I wonder how to prove
Let $X$ be a scheme. The minimal primes of $\mathscr{O}_{X,p}$ are in canonical bijection with the irreducible components of $X$ passing through $p$.(Source)
This is easy when $X=\operatorname {Spec} A$. In general, I think I need to find a generic point of some irreducible component based on this minimal ideal. But I don't know how to construct the bijection.
I feel like this is a theorem in algebraic geometry textbooks. If the proof is rather complicated, I really appreciate it if you can show me where to find it.
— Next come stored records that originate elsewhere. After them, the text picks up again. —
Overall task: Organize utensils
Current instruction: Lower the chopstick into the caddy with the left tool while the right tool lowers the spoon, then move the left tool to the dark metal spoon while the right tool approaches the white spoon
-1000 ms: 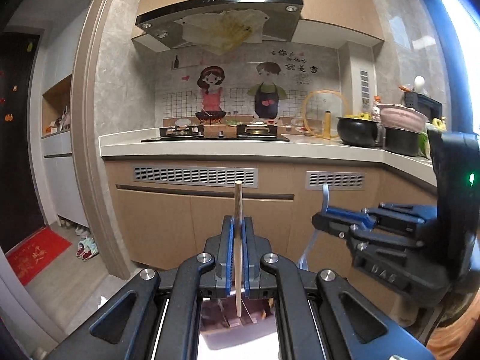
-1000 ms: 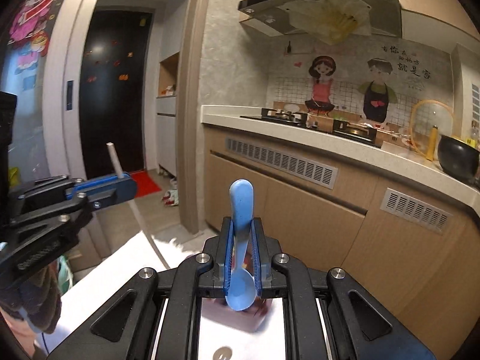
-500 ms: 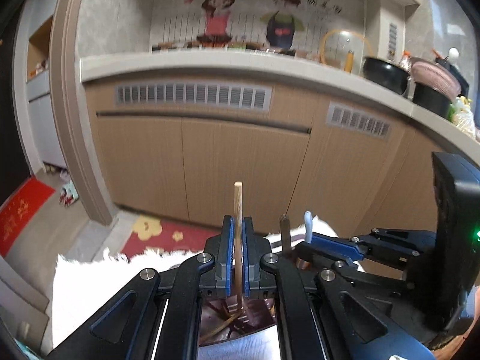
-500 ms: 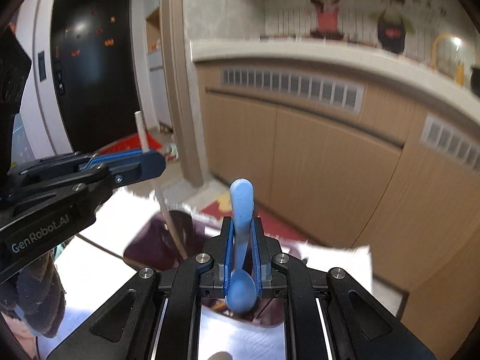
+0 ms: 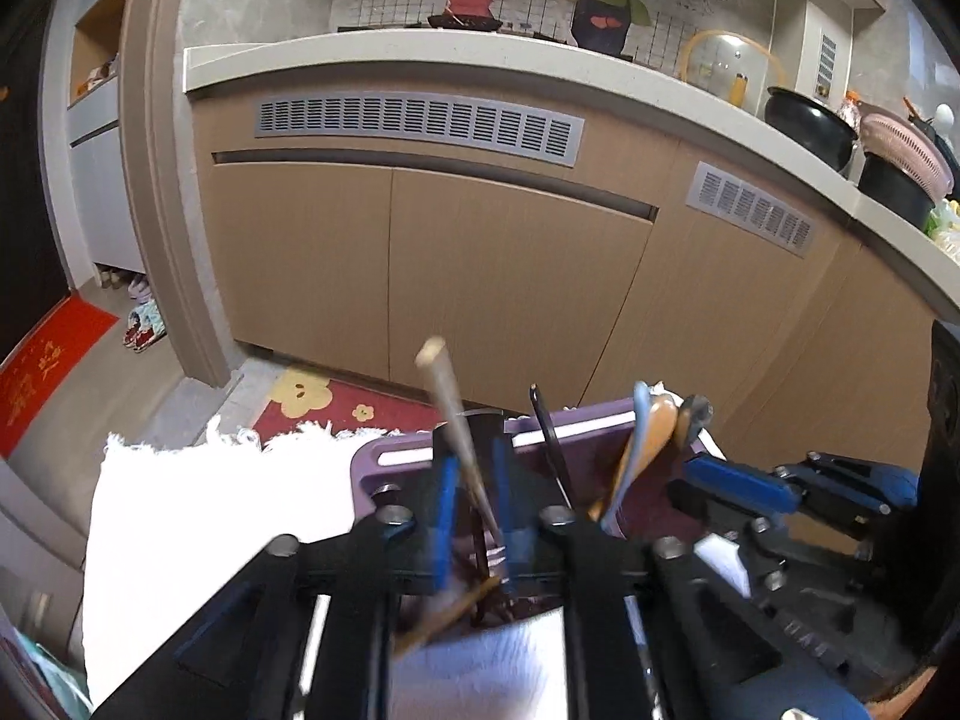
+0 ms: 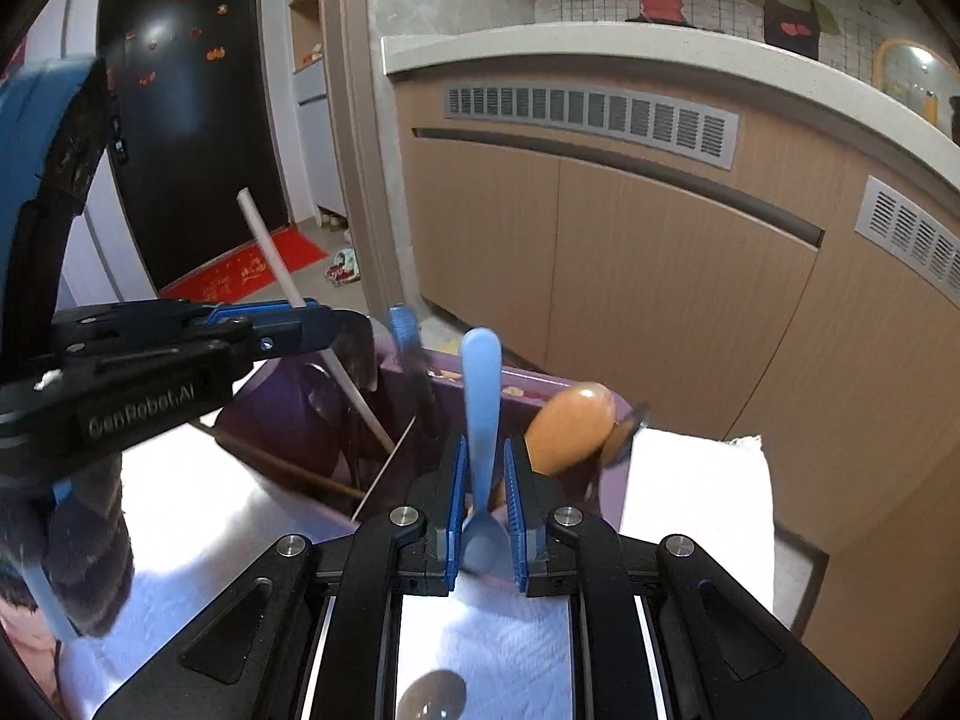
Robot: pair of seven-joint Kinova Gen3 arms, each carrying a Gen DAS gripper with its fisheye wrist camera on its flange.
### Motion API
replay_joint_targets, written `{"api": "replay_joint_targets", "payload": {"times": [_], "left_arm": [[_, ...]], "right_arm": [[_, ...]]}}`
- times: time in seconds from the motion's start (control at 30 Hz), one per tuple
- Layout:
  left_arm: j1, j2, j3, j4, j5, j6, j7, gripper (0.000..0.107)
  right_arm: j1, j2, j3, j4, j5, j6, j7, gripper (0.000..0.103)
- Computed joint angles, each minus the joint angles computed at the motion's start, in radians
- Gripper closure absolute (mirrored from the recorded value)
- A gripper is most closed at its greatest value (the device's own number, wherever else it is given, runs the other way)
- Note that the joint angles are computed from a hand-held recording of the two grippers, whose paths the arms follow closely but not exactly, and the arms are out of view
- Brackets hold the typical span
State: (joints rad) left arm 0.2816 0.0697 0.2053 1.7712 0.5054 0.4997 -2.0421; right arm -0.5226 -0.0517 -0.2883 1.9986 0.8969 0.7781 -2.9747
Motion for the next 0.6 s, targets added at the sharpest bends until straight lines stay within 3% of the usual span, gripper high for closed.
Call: {"api": "replay_joint_targets", "payload": {"times": [0.03, 0.2, 0.3, 0.47, 0.6], "left_arm": [[-0.005, -0.016, -0.002, 0.014, 0.008, 0.005, -0.009, 0.079], [0.006, -0.101, -0.024, 0.102, 0.018, 0.027, -0.047, 0.067], [0.029, -0.154, -0.044, 0.162, 0.028, 0.037, -0.074, 0.060], [0.072, -0.226, -0.082, 0.230, 0.062, 0.037, -0.115, 0.054], [0.069, -0.220, -0.075, 0.211, 0.013, 0.019, -0.051, 0.051]], "right_arm": [[-0.005, -0.014, -0.007, 0.009, 0.000, 0.009, -0.010, 0.085], [-0.022, -0.070, -0.064, 0.057, -0.047, 0.081, -0.023, 0.058], [-0.039, -0.079, -0.093, 0.090, -0.100, 0.110, -0.014, 0.055], [-0.052, -0.091, -0.109, 0.161, -0.204, 0.079, -0.022, 0.055], [-0.054, -0.102, -0.125, 0.191, -0.222, 0.070, -0.057, 0.055]]}}
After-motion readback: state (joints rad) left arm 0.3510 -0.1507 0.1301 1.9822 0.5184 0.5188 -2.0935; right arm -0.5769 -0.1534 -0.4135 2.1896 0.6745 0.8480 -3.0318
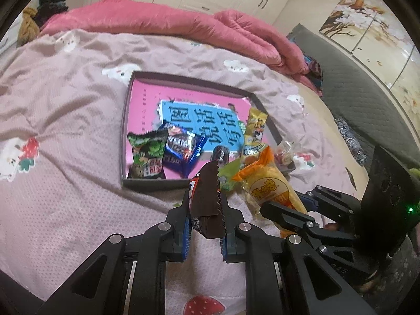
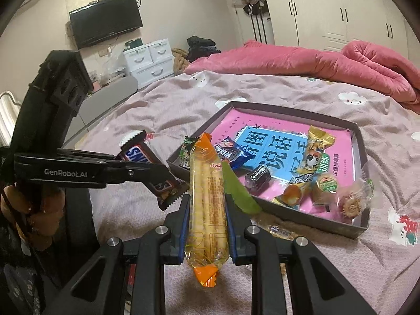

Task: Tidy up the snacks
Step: 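Lift and carry the Snickers bar over the tray with the left gripper while the right carries the bread stick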

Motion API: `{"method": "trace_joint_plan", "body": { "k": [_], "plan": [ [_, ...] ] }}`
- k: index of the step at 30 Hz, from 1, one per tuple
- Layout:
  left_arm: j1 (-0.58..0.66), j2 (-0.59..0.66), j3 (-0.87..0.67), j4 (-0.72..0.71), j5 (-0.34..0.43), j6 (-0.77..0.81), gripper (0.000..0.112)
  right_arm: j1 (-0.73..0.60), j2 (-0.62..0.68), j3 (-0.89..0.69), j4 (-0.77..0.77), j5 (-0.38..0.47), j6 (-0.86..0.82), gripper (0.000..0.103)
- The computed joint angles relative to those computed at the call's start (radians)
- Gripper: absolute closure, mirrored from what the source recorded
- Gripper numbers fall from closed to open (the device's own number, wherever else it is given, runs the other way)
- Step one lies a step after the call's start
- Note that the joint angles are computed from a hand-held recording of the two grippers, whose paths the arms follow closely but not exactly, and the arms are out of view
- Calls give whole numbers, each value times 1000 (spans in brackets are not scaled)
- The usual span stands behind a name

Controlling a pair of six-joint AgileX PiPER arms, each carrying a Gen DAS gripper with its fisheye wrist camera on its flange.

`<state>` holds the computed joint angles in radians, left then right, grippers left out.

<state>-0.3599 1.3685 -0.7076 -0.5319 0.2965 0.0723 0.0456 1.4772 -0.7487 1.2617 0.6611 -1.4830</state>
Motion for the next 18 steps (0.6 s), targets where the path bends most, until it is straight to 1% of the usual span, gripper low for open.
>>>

The general case follows immediately from the affine case. More generally, if $X$ is a scheme, $p\in X$, and $U\subseteq X$ is an open subscheme containing $p$, then the irreducible closed subsets of $X$ which contain $p$ are exactly the closures in $X$ of the irreducible closed subsets of $U$ which contain $p$. Indeed, if $A\subseteq U$ is irreducible and closed in $U$ and contains $p$, then its closure $\overline{A}$ in $X$ is irreducible and closed in $X$ and contains $p$. Conversely, if $B\subseteq X$ is irreducible and closed and contains $p$, then $A=B\cap U$ is irreducible and closed in $U$ and contains $p$. We have $B=\overline{A}\cup (B\setminus U)$ where both $\overline{A}$ and $B\setminus U$ are closed, so by irreducibility one of them must be all of $B$. Since $p\in B$, $B\setminus U$ is not all of $B$, so $\overline{A}=B$.
Since irreducible components are just maximal irreducible closed subsets of $X$, the irreducible components of $X$ containing $p$ are the closures of the irreducible components of $U$ containing $p$. Taking $U$ to be affine, these irreducible components correspond to minimal primes of $\mathscr{O}_{X,p}$, so we're done.